Figure 9 This image shows the operating button on the camera; a light pressure will active the LED inside the viewfinder <http://orlovac.eu/foto/x700manual.pdf>
Snapping the photo Now all that is left for me to do is to press the operating button down fully. This will cause the shutter to release for the amount of time that I have set (a mere fraction of a second) and expose the film to the different rays of light coming through my lens. These rays of light will burn an image onto the film, which holds a chemical compound sensitive to light particles. With black- and-white photography, a special kind of film called monochromatic film is used. The chemicals on this film only respond to different amounts of light hitting an area regardless of frequency.
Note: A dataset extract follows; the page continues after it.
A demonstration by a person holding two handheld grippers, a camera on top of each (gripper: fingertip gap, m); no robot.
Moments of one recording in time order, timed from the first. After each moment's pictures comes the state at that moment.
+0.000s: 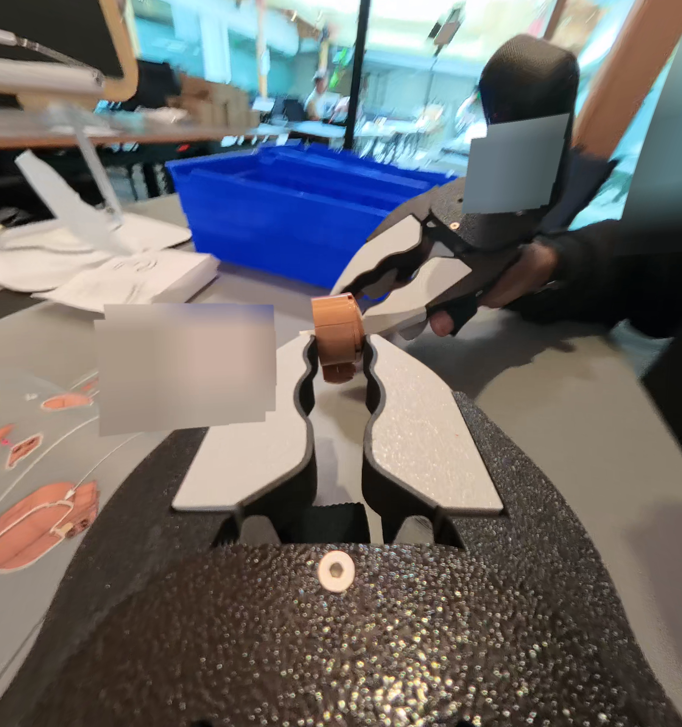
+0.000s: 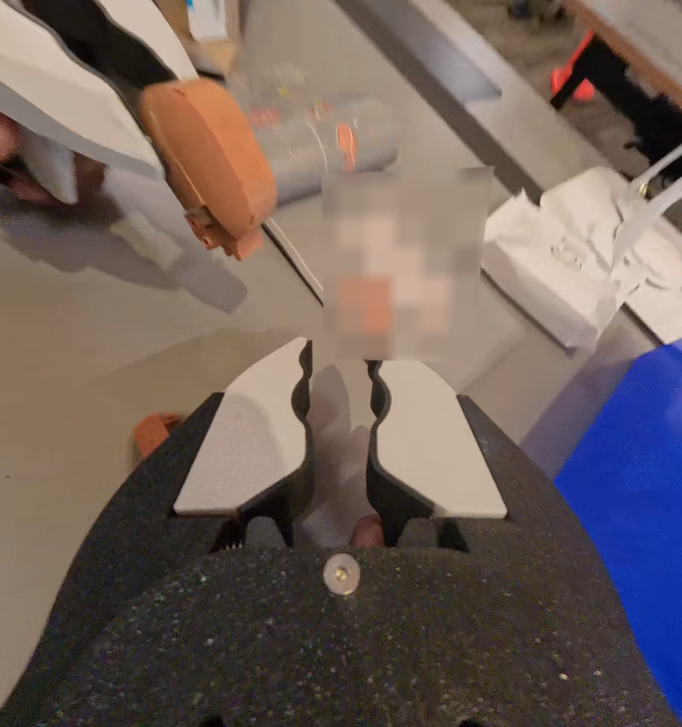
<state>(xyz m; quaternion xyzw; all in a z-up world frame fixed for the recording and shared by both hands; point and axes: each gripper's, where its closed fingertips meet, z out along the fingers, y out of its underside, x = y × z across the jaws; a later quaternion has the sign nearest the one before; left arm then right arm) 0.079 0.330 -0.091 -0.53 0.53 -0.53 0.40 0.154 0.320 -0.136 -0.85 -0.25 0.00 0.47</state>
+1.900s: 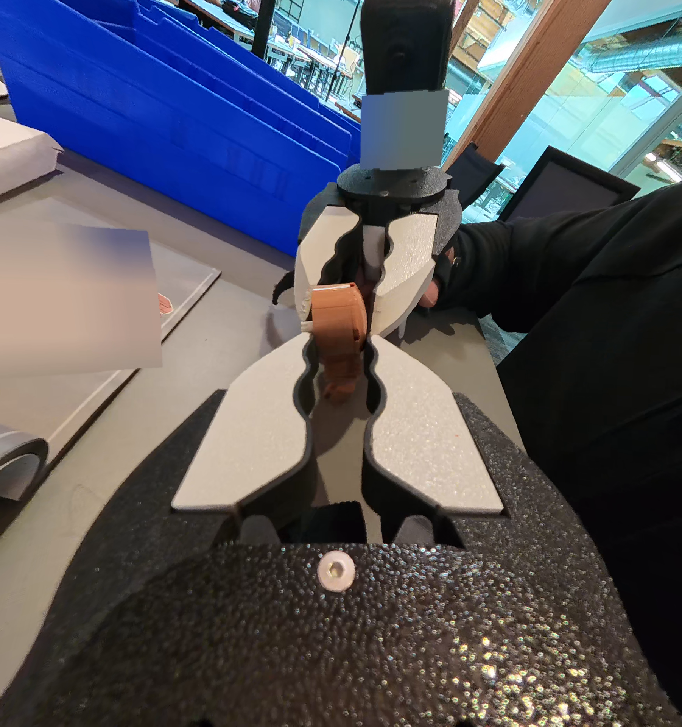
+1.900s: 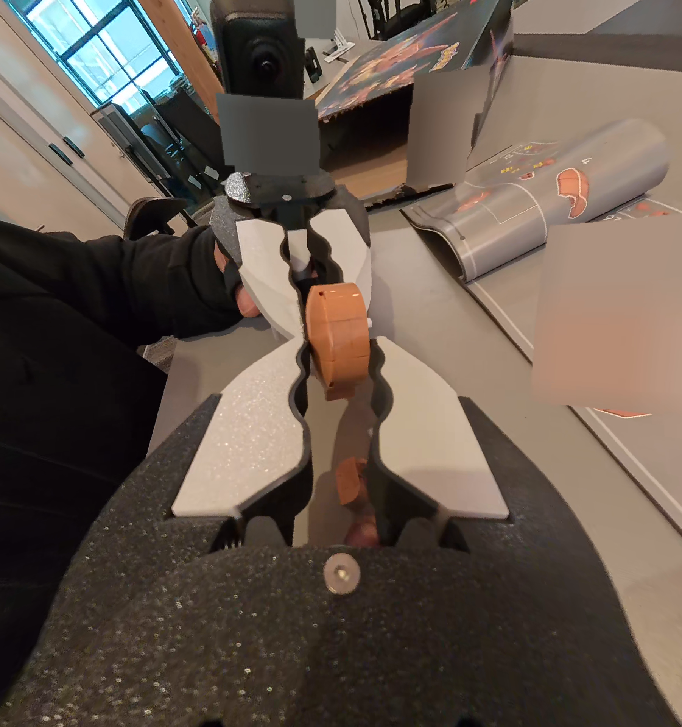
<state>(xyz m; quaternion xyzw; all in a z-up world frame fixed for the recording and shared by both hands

Therefore, color will not be recorded on the film. Instead, an abstraction of what the human eye sees will be reproduced on the film in grayscale.
Even if our eyes did not respond to color, however, we would still not see exactly like the film sees. Since the chemicals on the film respond to light, it is actually the brightest areas of the subject that will turn the darkest and most opaque on the film. Subsequently, areas where fewer light particles left the subject and passed through the lens will remain light and translucent on the film. Therefore, an inverse grayscale image is recorded. This is why we usually call a used film strip a negative. For examples of negatives, see Figures 10 and 11.
Figures 10 and 11
These images show examples of negatives
All images without source were taken from the authors own portfolio Conclusion Taking a good outdoor portrait shot with a film camera is an intricate process that takes both time and careful consideration. In the end, the best way to achieve the desired outcome is to consider how we see naturally. People enjoy looking at pictures that closely resemble what they see in the natural world. Similar to the retina in a human eye, a camera needs to be properly equipped with film. Additionally, the human eye tends to favor asymmetry. Thus, positioning of the camera and the subject in such a manner is vital. Expanding on this, focusing on more than one point at a time is nearly impossible for the brain to achieve. This effect can be duplicated with a camera by setting a wide aperture. Finally, a human eye is able to make numerous alterations given various levels of light to provide the most information to our brain regarding a certain subject. With some guidance, a camera can make these slight adjustments with user- controlled shutter speeds. Ultimately, by simply pressing the operating button, a record of the subject is instantly implanted on a thin strip of film. As a result, this record can be used to communicate information regarding the subjects past life to a wide audience for years to come.